Exactly the lines from the top of the records below through the one containing "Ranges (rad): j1" must be set down, with no line added or dropped.

§ **Data for analysis**:
····················
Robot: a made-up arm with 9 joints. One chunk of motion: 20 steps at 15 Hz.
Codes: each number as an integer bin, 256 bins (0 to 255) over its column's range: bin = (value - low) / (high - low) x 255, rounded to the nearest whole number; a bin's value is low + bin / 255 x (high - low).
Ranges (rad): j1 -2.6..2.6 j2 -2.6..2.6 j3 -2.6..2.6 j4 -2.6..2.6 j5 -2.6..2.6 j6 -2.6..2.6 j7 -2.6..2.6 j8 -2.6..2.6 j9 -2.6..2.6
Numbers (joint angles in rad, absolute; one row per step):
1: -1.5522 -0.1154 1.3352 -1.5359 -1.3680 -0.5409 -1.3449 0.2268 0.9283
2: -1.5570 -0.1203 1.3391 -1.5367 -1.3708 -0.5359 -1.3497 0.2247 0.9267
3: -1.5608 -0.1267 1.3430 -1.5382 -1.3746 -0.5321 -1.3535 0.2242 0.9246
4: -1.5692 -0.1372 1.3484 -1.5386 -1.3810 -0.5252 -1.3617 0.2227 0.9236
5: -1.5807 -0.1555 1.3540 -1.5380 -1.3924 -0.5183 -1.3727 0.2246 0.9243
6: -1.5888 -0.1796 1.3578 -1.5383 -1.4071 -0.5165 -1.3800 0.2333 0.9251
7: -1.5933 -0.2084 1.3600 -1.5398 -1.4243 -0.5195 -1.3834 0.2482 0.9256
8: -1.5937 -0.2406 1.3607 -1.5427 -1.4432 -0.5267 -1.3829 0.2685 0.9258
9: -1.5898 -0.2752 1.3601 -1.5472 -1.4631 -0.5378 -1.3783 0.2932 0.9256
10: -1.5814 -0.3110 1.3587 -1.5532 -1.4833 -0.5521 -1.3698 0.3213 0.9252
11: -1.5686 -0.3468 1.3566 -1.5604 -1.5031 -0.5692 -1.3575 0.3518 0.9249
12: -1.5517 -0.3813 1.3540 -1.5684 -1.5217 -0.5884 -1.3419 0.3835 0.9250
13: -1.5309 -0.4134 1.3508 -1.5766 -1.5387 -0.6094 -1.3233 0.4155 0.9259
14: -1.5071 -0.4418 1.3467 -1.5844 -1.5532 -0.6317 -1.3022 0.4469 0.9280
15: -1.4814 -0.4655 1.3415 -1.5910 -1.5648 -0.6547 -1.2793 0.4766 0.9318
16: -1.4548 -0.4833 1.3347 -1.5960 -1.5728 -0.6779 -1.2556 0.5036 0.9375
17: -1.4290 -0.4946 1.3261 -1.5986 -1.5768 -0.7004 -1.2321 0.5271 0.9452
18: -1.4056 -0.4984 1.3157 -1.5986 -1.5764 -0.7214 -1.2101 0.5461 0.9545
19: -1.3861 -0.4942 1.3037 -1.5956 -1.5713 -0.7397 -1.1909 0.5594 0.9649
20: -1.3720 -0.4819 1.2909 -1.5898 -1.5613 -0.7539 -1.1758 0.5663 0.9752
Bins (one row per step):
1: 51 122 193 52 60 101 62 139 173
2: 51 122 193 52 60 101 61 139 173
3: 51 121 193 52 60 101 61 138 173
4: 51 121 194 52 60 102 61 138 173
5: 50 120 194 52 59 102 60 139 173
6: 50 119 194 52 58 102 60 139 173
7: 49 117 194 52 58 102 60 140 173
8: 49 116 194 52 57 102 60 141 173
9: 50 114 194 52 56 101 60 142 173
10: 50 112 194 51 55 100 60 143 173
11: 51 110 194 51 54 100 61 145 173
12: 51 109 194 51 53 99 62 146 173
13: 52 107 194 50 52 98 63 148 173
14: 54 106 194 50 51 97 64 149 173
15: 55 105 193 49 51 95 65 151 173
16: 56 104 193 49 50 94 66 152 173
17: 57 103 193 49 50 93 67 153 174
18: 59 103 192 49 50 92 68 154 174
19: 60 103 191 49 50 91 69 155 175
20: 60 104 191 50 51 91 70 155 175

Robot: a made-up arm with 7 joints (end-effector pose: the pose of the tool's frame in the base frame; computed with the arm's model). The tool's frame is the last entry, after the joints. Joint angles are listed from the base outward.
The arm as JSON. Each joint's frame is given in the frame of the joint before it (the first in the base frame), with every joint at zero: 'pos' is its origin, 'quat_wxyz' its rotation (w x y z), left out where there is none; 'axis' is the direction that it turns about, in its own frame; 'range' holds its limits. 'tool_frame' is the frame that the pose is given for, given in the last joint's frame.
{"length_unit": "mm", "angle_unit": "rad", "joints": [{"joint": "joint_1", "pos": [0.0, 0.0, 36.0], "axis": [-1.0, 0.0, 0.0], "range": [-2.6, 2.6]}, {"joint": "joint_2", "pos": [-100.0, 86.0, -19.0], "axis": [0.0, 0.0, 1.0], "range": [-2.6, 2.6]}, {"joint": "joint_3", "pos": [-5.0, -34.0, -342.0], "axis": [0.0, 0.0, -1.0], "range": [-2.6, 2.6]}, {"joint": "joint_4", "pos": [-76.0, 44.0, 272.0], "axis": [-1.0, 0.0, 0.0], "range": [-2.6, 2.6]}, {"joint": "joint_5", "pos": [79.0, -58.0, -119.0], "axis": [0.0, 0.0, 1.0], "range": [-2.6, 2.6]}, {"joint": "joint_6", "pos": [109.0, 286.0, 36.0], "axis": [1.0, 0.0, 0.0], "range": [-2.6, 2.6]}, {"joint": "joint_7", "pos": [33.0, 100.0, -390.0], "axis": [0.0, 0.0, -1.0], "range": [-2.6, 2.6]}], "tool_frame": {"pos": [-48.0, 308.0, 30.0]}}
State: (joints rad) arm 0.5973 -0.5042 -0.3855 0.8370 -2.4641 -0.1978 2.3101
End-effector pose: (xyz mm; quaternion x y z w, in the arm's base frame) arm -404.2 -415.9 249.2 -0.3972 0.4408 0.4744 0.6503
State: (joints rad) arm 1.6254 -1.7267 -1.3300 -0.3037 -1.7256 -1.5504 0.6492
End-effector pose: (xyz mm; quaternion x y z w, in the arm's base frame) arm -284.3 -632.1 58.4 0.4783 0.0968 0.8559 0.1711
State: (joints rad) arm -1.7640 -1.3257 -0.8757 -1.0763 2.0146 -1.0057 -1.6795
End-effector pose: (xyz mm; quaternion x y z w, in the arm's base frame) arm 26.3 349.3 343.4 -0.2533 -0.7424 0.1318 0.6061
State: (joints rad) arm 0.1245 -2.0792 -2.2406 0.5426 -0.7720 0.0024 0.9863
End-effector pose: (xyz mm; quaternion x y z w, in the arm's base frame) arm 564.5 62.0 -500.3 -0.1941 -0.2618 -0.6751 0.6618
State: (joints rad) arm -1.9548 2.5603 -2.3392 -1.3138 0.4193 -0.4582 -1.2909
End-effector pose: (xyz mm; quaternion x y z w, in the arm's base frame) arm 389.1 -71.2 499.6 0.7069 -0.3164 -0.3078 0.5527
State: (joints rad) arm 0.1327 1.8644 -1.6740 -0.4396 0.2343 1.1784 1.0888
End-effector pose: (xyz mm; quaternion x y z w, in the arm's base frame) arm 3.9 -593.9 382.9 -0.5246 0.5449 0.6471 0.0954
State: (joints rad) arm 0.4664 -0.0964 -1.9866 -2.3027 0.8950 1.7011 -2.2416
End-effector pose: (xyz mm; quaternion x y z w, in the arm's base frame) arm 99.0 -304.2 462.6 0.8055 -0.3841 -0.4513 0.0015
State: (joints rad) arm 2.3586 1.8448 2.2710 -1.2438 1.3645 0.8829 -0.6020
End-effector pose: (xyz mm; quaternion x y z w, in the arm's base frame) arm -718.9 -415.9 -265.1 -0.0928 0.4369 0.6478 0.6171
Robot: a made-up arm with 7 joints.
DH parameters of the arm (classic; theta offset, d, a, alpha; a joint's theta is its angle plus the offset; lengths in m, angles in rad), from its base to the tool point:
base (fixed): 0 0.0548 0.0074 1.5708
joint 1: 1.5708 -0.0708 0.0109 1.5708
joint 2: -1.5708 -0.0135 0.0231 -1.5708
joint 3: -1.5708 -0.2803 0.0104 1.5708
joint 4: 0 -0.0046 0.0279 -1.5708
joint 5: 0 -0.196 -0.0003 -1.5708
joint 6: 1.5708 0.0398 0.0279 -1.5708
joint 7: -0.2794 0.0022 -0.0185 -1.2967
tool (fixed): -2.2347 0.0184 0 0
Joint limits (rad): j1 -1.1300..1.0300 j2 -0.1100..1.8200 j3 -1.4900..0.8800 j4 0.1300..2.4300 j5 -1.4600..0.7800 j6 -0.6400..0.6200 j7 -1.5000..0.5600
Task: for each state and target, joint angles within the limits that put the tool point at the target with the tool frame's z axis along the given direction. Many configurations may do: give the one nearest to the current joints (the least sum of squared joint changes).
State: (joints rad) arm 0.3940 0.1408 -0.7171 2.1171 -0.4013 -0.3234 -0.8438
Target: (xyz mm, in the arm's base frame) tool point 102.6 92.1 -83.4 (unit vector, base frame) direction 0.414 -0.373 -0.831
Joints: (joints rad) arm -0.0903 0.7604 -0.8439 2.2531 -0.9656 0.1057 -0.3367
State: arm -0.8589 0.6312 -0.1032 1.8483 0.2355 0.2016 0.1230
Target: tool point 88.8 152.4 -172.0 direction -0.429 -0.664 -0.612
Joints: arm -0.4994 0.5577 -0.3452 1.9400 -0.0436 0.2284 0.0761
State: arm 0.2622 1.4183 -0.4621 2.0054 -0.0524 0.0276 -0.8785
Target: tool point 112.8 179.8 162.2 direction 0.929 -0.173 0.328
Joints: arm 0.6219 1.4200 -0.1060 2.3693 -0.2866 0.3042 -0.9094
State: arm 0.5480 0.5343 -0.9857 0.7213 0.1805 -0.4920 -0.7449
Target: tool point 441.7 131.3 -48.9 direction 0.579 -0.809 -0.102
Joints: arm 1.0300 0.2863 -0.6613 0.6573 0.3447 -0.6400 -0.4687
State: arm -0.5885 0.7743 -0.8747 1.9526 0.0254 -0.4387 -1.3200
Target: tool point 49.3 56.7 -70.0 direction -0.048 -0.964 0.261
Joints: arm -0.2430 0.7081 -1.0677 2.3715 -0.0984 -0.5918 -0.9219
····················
§ **Answer to this task**:
Robot: a made-up arm with 9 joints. One chunk of motion: 20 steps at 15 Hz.
Codes: each number as an integer bin, 256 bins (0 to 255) over its column's range: bin = (value - low) / (high - low) x 255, rounded to the nearest whole number; a bin's value is low + bin / 255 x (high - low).
Ranges (rad): j1 -2.6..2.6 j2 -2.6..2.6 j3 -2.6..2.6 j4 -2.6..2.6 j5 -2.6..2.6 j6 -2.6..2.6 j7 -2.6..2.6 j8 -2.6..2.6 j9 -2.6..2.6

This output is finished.